Hari's on Tour (Express)

Dark Horse, 1974
 

Dans la discographie de George Harrison, une grande majorité des chansons ont avant tout pour but de véhiculer un message sincère de l'auteur, parfois déguisé, et souvent en rapport avec sa vie spirituelle. Si l'on excepte Wonderwall Music et Electronic Sound, ses albums studio classiques ne contiennent que très peu de pistes instrumentales. Hari's on Tour (Express) est l'une d'entre-elles, et ouvre Dark Horse en fanfare. C'est un morceau dynamique, destiné également à lancer chaque concert du Dark Horse Tour nord-américain de 1974, d'où son titre. « Hari » n'est en effet autre que George Harrison, qui a pour habitude de prendre comme pseudonyme « Hari Georgeson » lorsqu'il participe à un disque produit par un autre label qu'Apple, pour des raisons contractuelles.

Hari's on Tour (Express) fournit une introduction dynamique à Dark Horse.

Hari's on Tour (Express) naît d'ailleurs relativement par hasard. En 1973, en marge de plusieurs projets, notamment l'album Ringo qui réunit les quatre Beatles (sans, toutefois, que Lennon et Harrison ne croisent McCartney !), George rencontre en effet le saxophoniste Tom Scott, leader du L.A. Express, un ensemble de jazz qui connaît un certain succès et joue avec la chanteuse Joni Mitchell durant ses tournées. C'est en avril 1974, lorsque Mitchell est de passage en Angleterre avec le groupe, que Harrison décide d'inviter les cinq membres du L.A. Express à Friar Park.

Ce qui est à l'origine une visite de courtoisie prend un tout nouveau tour lorsque les musiciens découvrent le studio d'enregistrement personnel de Harrison, et sa console d'enregistrement à seize pistes ! Le guitariste leur propose de tenter quelque chose et, lorsque Scott rédige un vague plan du morceau, l'ensemble se lance dans cet instrumental. En deux heures, une piste rythmique satisfaisante est mise en boîte. Harrison joue de son habituelle guitare slide, Scott joue du saxophone, Max Bennett de la basse, tandis que Robben Ford joue de la guitare électrique, Roger Kellaway du piano, et John Guerin de la batterie. Une fois l'ensemble terminé, le groupe passe à l'enregistrement d'une chanson destinée à figurer sur le futur Dark Horse, Simply Shady.

Musiciens :
  • George Harrison : guitare slide, guitare acoustique
  • Tom Scott : saxophone, cuivres, orgue
  • Robben Ford : guitare électrique
  • Max Bennett : basse
  • Roger Kellaway : piano
  • John Guerin : batterie

Après une bonne nuit de sommeil, les musiciens du L.A. Express repartent pour Denver, à l'exception de Tom Scott, qui reste auprès de Harrison pour terminer le morceau, en rajoutant des parties d'orgue et de cuivres (tandis que George lui-même ajoute de la guitare acoustique). Le morceau est prêt et ne sera plus retouché. Dans la foulée, Tom Scott se voit invité à participer au Dark Horse Tour.

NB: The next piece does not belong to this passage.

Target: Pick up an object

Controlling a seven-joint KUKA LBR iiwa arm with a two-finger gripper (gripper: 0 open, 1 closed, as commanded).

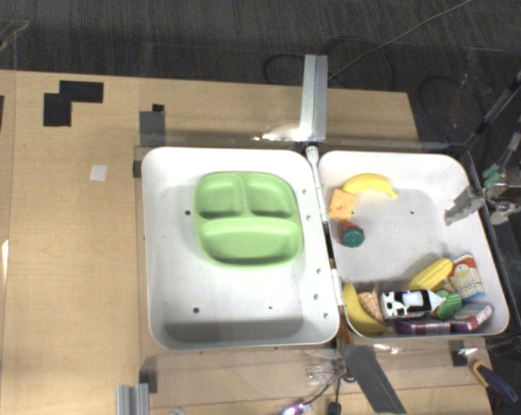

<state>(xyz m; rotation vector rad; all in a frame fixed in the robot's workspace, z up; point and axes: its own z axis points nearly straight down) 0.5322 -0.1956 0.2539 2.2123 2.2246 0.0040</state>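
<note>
The right bin (416, 232) holds several toys. A yellow banana (369, 183) lies near its far wall, with an orange wedge (342, 205) and a small green and red piece (352, 236) just in front of it. Along the near wall is a pile: a second banana (357, 308), a black and white cow (413, 302), a yellow oblong fruit (430, 275), a printed can (466, 278), a green piece (450, 305) and a purple bar (424, 326). My gripper (485, 199) hangs over the bin's right rim, apart from all the toys, with nothing seen in it.
The left bin (169, 301) holds a green divided plate (246, 217) in its middle. A metal post (314, 98) rises behind the seam between the bins. The right bin's middle floor is bare white. Cables trail over the dark floor at the back right.
</note>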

Hari's on Tour (Express) n'a, à sa sortie, pas été gaté par la critique qui s'est de façon générale déchaînée sur Dark Horse. Pourtant, son interprétation en concert, beaucoup plus rapide et dynamique, a été plébicitée par la presse qui y a vu une très bonne mise en bouche pour les concerts. Apple a pour sa part jugé le morceau assez bon pour figurer en face B de Ding Dong, Ding Dong en Amérique, et de Dark Horse au Royaume-Uni.

Rétrospectivement, lors de la remastérisation de 2014, certains critiques ont réhabilité le morceau, y voyant une introduction lumineuse et optimiste à un album beaucoup plus sombre. Le morceau est d'ailleurs, selon moi, de grande qualité : sympathique, il s'écoute sans prise de tête, morceau d'un artiste qui, après les éclats d'All Things Must Pass et Living in the Material World, n'aspirait plus qu'à redevenir un musicien parmi d'autres, jouant dans un groupe de potes. Un morceau qui n'est pas transcendant, mais qui ne méritait pas pour autant d'être oublié.